Son olarak, birçok Hıristiyan, Cuma günleri, Oruç sırasında ve diğer zamanlarda et ve diğer hayvansal ürünlerden kaçınmaya ilişkin uzun süredir devam eden Hıristiyan geleneklerinden ilham alabilir. Hayvansal ürünleri yememe uygulaması, dikkati bencil zevkten Tanrı'ya yönlendiren tövbe uygulamasının bir parçası olarak görülebilir. Bu tür gelenekler, Hıristiyanlara, Tanrı'yı ​​yaratıcı olarak tanımanın getirdiği sınırlamaları hatırlatır: hayvanlar Tanrı'ya aittir, bu nedenle insanlar onlara saygılı davranmalıdır ve onlarla istediklerini yapamazlar.

 

Bazı Hristiyanlar veganlığa ve vejeteryanlığa karşı argümanlar bulurlar ve bu konudaki tartışmalar sürekli açıktır. Yaratılış 1, insanları Tanrı'nın benzersiz suretleri olarak tanımlar ve onlara diğer hayvanlar üzerinde hakimiyet verir, ancak insanlara bölümün sonunda bir vegan diyeti reçete edilir, bu nedenle orijinal hakimiyet, hayvanları yemek için öldürme iznini içermez. Tekvin 9'da, Tufan'dan sonra, Tanrı insanların yiyecek için hayvanları öldürmesine izin verir, ancak bu, hayvanları endüstriyel sistemlerde insanlara, hayvanlara ve çevreye çok açık bir şekilde zararlı şekillerde yetiştirmeye yönelik modern şemaları haklı çıkarmaz. Müjde kayıtları, İsa'nın balık yediğini ve başkalarına balık teklif ettiğini söyler (ilginç bir şekilde, et ve kümes hayvanları yememesine rağmen), ancak bu, modern endüstriyel hayvan ürünlerinin tüketimini haklı çıkarmaz.
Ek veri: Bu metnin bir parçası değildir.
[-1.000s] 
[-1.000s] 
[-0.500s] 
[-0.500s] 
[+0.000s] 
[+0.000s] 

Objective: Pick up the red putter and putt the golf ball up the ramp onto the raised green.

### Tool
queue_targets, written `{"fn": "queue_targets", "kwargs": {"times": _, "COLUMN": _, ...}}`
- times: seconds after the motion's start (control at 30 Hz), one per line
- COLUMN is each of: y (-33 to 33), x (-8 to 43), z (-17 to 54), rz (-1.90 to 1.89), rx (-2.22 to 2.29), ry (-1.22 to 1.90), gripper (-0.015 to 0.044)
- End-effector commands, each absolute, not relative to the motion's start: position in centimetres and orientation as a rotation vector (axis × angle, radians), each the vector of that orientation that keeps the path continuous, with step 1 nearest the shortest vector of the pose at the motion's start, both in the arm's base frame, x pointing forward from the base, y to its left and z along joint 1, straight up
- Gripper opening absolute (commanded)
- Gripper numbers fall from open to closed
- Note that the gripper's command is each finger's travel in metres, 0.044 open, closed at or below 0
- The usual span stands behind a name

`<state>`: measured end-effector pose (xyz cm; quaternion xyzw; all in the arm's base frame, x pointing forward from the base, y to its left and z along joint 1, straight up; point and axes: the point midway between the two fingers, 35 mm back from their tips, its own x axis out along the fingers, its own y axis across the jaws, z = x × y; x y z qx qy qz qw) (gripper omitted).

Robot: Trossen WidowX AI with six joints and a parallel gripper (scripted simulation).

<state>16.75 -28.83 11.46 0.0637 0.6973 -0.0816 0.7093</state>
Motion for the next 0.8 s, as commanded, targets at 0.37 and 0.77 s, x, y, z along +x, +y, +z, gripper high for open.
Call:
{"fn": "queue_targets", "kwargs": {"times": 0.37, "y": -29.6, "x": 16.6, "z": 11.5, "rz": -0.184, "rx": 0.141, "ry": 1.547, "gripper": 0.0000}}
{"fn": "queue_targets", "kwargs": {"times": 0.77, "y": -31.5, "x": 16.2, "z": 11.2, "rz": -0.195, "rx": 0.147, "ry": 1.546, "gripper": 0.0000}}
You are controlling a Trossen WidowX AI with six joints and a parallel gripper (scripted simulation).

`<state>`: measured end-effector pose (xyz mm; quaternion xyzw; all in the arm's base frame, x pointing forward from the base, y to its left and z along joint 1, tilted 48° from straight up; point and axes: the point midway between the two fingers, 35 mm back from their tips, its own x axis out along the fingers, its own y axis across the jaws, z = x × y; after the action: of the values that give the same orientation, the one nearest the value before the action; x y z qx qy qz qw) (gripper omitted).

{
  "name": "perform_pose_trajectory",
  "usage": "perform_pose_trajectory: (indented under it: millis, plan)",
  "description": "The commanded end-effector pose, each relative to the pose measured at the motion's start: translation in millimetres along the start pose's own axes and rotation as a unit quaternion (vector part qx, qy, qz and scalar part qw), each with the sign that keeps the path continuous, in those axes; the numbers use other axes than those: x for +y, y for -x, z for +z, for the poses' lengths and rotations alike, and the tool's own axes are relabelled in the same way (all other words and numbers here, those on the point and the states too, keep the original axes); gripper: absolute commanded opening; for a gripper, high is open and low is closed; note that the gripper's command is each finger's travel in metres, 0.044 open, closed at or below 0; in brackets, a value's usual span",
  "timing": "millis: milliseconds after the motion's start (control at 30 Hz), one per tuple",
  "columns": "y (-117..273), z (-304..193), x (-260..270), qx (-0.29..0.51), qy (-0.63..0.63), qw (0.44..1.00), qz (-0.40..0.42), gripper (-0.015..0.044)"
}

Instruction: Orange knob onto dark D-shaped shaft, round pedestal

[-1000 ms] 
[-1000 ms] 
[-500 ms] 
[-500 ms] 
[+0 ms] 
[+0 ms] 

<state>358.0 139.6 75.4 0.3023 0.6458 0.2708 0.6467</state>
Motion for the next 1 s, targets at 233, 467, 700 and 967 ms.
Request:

Hristiyan bağlamında veganlığın asla ahlaki bir ütopya olarak görülmemesi gerektiğini belirtmek önemlidir. Hristiyanlar, diğer varlıklarla olan ilişkimizde, belirli bir diyet uygulaması benimsemek veya bu tür başka bir çaba göstermekle kapatılamayan bir boşluğun farkındadırlar. Vegan Hristiyanlar ahlaki üstünlük iddiasında bulunmamalıdır: onlar da herkes gibi günahkardır. Ne yiyeceğine karar verirken mümkün olduğunca sorumlu davranmaya çalışırlar. Diğer Hristiyanlardan hayatlarının diğer alanlarında nasıl daha iyi yapacaklarını öğrenmeye çalışmalılar ve deneyimlerini diğer Hristiyanlara aktarabilirler.

İnsanlara, hayvanlara ve çevreye özen göstermek Hristiyanlar için yükümlülüklerdir ve bu nedenle modern endüstriyel hayvancılığın etkisi onları ilgilendirmelidir. Tanrı'nın dünyasının Hıristiyan vizyonu ve hayranlığı, Tanrı'nın sevdiği kardeşler arasında bilinçli bir şekilde yaşamaları, birçokları için vegan bir diyet benimsemeye veya hayvansal ürün tüketimini azaltmaya yönelik bir itici güç olarak hizmet edecektir.